Consistent with a tumor suppressive function of caspase-2, MEFs derived from Casp2^−/− mice that are transformed with the oncoproteins E1A and Ras show increased proliferation in vitro and are more tumorigenic when they are transplanted into nude mice (Ho et al., 2009). These cells also show an impaired arrest in response to irradiation, as well as decreased cell death (Ho et al., 2009). Failure to arrest the cell division cycle arrest in response to DNA damage (Ho et al., 2009) might lead to increased genomic instability and chromosomal aberrations, which can promote tumorigenesis. Consistent with this idea, it has been found that lymphomagenesis caused by overexpression of Myc, which also promotes DNA damage, is accelerated in Casp2^−/− mice (Ho et al., 2009; Manzl et al., 2012). Surprisingly, however, in other models of DNA-damage-induced tumorigenesis, for example in 3-methyl-cholantrene-driven fibrosarcomas or fractionated irradiation-driven thymic lymphomas, loss of caspase-2 does not accelerate tumorigenesis, which argues against a general role of caspase-2 in tumor suppression (Manzl et al., 2012). It remains to be determined whether caspase-2 can suppress other forms of oncogene-driven tumor formation, in addition to those mediated by Myc.

The tumor suppressive capacity of caspase-2 has also been linked to its role in regulating cell death upon oncogenic stress because the strong selective pressure to inactivate the p53 pathway in Myc-induced B cell lymphoma (Ho et al., 2009) is reduced in the absence of caspase-2 (Manzl et al., 2012). This can be explained by an intrinsic defect in p53 activation or stabilization in developing B cells in such mice (Dorstyn et al., 2012; Ho et al., 2009), and could be due to the loss of caspase-2-dependent cleavage of the E3 ligase MDM2, which converts it from an inhibitor into an activator of p53 (Oliver et al., 2011). Additionally, caspase-2 might also have a direct, but less-well understood, effect on the translation of Cdkn1a mRNA (which encodes p21) (Sohn et al., 2011).

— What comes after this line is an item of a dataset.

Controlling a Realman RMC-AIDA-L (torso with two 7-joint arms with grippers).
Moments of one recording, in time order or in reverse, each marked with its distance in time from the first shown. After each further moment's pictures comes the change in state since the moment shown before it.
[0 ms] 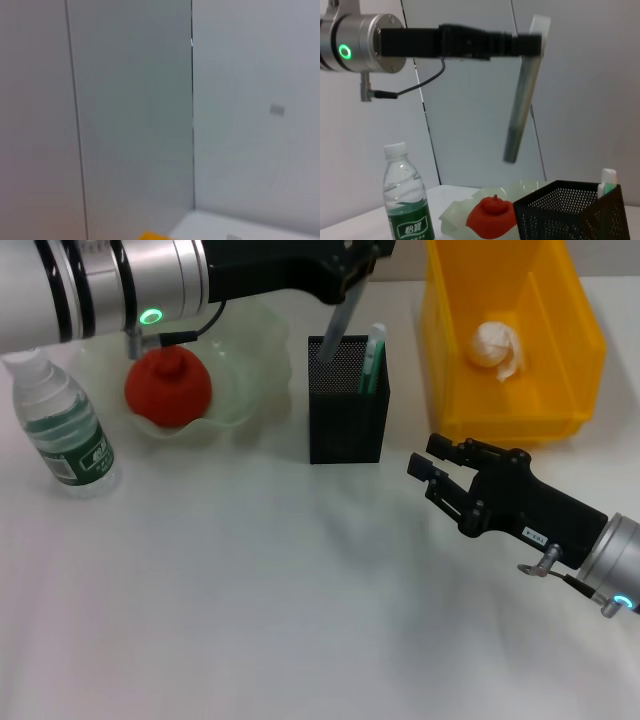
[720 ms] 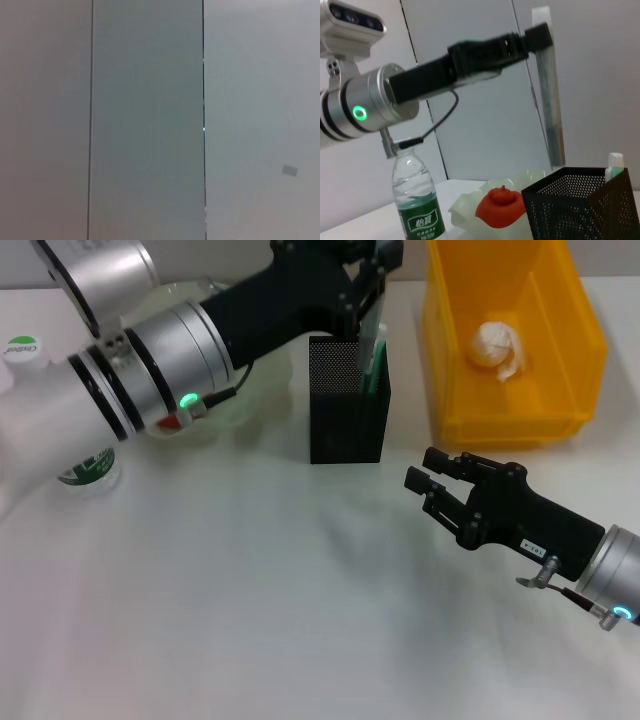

In summary, the involvement of caspase-2 in cell death initiation appears to be restricted to a rather limited number of cellular conditions, such as p53 deficiency, aberrant mitosis or nutrient deprivation. Despite the high degree of conservation, caspase-2 is much less understood in terms of its regulation and function when compared with other caspases. It remains to be fully explored whether caspase-2 indeed acts simultaneously as an initiator and effector of apoptosis, an idea that is compatible with its proposed ancestral function. The basic cell death machinery that operated with only one caspase might have been replaced by more sophisticated mediators of cell death over the course of evolution, rendering caspase-2 largely redundant today. Of note, in some paradigms, we now believe caspase-2 does not exert a direct pro-death role, neither as initiator nor as an effector, but instead acts as ‘damage sensor’ mediating limited proteolysis for signaling, and that this reflects a more general phenomenon in caspase-2 biology. Caspase-2 might, therefore, be embedded in intricate cellular signaling pathways that allow cells to initiate apoptosis as the last resort in contrast to catastrophic signals, which require cellular suicide to be rapidly committed for the sake of the entire organism. Caspase-2 research will therefore remain challenging, but it is likely to unveil important cellular response pathways to different harmful processes, such as DNA damage, oxidative or metabolic stress and possibly others, that are yet to be linked to caspase-2 activity.